» **THE TASK**: Give back the line that contains "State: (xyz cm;" and every following line, exactly as they appear, through the end of the data.

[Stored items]

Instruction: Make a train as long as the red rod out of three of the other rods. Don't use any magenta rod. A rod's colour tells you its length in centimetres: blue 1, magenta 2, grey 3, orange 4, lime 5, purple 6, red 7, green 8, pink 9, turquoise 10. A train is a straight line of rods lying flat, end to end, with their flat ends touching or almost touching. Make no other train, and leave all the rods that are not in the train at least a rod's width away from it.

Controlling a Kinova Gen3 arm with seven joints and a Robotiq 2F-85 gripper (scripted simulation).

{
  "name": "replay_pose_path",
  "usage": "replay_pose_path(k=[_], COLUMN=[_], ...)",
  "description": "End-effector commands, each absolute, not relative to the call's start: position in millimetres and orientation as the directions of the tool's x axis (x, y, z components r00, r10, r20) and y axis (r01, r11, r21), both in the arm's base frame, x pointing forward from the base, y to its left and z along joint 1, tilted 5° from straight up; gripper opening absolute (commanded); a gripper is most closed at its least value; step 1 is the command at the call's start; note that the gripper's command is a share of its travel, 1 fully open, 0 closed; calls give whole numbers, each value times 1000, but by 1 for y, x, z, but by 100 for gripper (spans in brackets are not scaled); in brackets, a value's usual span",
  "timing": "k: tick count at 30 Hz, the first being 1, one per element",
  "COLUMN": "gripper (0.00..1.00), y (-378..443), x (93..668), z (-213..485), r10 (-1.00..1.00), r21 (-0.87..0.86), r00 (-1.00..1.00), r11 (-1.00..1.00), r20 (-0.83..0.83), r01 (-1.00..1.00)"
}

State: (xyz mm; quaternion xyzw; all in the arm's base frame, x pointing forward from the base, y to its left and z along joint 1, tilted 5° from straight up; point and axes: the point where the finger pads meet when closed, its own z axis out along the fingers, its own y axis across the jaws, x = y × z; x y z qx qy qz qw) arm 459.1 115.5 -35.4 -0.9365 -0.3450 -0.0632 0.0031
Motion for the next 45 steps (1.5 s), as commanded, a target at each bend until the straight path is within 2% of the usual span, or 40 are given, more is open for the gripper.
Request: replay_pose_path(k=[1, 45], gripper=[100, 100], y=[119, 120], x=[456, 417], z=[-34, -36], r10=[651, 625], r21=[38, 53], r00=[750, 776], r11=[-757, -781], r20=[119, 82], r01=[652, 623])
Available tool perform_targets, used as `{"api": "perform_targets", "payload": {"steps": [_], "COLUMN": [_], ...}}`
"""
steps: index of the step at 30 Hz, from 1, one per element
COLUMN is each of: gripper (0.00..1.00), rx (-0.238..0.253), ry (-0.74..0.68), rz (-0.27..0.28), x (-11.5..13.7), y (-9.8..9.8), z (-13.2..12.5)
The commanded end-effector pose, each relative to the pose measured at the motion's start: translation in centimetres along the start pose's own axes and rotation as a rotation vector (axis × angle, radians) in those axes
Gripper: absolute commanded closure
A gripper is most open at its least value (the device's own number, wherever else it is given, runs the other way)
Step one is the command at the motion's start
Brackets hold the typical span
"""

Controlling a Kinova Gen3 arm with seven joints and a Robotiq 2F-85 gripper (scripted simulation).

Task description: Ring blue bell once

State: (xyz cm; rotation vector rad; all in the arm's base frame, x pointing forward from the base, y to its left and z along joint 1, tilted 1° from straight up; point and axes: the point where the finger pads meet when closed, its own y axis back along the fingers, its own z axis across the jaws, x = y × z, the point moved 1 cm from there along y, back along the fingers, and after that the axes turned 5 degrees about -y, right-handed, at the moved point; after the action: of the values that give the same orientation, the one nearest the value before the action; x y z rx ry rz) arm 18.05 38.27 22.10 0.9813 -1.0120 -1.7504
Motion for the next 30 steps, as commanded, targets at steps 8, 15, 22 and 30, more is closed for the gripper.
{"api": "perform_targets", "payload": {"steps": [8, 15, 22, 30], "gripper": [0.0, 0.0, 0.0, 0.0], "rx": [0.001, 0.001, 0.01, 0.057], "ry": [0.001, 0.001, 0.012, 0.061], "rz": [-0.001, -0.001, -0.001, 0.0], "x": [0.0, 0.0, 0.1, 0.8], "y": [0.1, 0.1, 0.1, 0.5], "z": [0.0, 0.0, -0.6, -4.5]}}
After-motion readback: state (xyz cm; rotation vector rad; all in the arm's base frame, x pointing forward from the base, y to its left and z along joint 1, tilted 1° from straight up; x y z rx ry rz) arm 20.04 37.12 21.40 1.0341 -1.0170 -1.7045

» **RESPONSE**:
State: (xyz cm; rotation vector rad; all in the arm's base frame, x pointing forward from the base, y to its left and z along joint 1, tilted 1° from straight up; point and axes: the point where the finger pads meet when closed, its own y axis back along the fingers, its own z axis across the jaws, x = y × z, the point moved 1 cm from there along y, back along the fingers, and after that the axes turned 5 degrees about -y, right-handed, at the moved point; after the action: of the values that give the same orientation, the one nearest the value before the action; x y z rx ry rz) arm 18.05 38.27 22.10 0.9813 -1.0120 -1.7504
Motion for the next 30 steps, as commanded, targets at steps 8, 15, 22 and 30, more is closed for the gripper.
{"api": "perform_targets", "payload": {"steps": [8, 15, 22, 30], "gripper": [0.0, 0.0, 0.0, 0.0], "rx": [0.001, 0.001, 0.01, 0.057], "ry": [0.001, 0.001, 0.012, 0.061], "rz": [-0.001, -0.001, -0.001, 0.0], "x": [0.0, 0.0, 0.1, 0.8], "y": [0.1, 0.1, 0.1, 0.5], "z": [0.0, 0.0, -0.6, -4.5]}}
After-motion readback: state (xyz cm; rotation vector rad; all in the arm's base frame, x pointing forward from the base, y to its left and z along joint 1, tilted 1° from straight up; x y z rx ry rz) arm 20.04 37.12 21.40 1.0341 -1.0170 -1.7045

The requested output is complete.